Bulletins de vote et canons à eau : Comment la démocratie allemande se prépare pour la nuit des élections
Les autorités de Saxe-Anhalt mobilisent des forces de police nationales pour d'éventuelles batailles de rue à l'approche du jour des élections régionales.

Lorsqu'une démocratie moderne exige des canons à eau et d'importants renforts de police de tout le pays pour survivre à une nuit d'élections, quelque chose de fondamental s'est fracturé. En Saxe-Anhalt, le ministère de l'Intérieur de l'État examine actuellement des plans d'urgence tactiques pour les prochaines élections régionales qui ressemblent moins à une routine administrative qu'à des préparatifs de crise sécuritaire.
Au cœur de ces préparatifs se trouve la crainte de troubles publics immédiats une fois les bureaux de vote fermés. La ministre de l'Intérieur, Tamara Zieschang (CDU), a confirmé que son ministère se préparait à quatre scénarios distincts. Si l'Alternative pour l'Allemagne remporte les élections et parvient au gouvernement, que ce soit seule ou en tant que partenaire principal, la police s'attend à d'importantes contre-manifestations à Magdebourg. Les autorités anticipent de violents affrontements de rue entre factions opposées, exacerbés par une lettre anonyme d'Antifa datant de juin qui menaçait explicitement d'un assaut contre le parlement de l'État si le parti de droite l'emportait.

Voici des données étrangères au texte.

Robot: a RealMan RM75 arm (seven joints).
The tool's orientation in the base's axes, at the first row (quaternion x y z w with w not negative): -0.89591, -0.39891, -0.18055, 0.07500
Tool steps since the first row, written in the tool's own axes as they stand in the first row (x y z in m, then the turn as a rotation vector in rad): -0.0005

Pour gérer ce chaos potentiel, les autorités déploient des unités de police et des canons à eau mobilisés de toute la République fédérale, soutenues par les services de sécurité de l'État. Le potentiel de désordre n'est cependant pas limité à un seul résultat politique. Un second scénario élaboré par les fonctionnaires suppose une contre-performance de l'AfD par rapport aux sondages pré-électoraux. Les responsables de l'État craignent que si le parti ne répond pas aux attentes, ou si le Parti social-démocrate ne dépasse de justesse le seuil des cinq pour cent via les votes par correspondance, des accusations de fraude électorale pourraient attirer des milliers de manifestants en colère dans les rues. Répondant à ces préoccupations, Zieschang a affirmé que les superviseurs des élections ont tout en vue, il y a des observateurs électoraux de l'AfD partout, et la fraude ne peut pas se produire.
Au-delà de ces dynamiques principales, le ministère se prépare à un scénario d'impasse où les partis politiques restent à égalité, ainsi qu'à des attaques décentralisées de radicaux d'extrême gauche ciblant les locaux du parti AfD et les bureaux de vote. La période de campagne précédant le dimanche des élections a déjà démontré une forte tension politique. Plus de 1 000 événements politiques ont déjà eu lieu, et 500 autres sont prévus avant la fin du vote. Les autorités ont enregistré 66 infractions pénales visant des militants de divers partis politiques.
Lorsque les processus démocratiques standards exigent le rassemblement préventif de matériel anti-émeute, la dépendance de l'État aux canons à eau blindés en dit long sur l'instabilité qui régit la vie politique contemporaine. Voter est théoriquement le cœur civilisé de la démocratie représentative, pourtant la nécessité de déployer des appareils de sécurité nationale suggère un climat politique au bord du gouffre. Lorsque les urnes nécessitent une lourde contrainte physique pour fonctionner, les transitions démocratiques pacifiques risquent de n'être guère plus qu'une trêve forcée.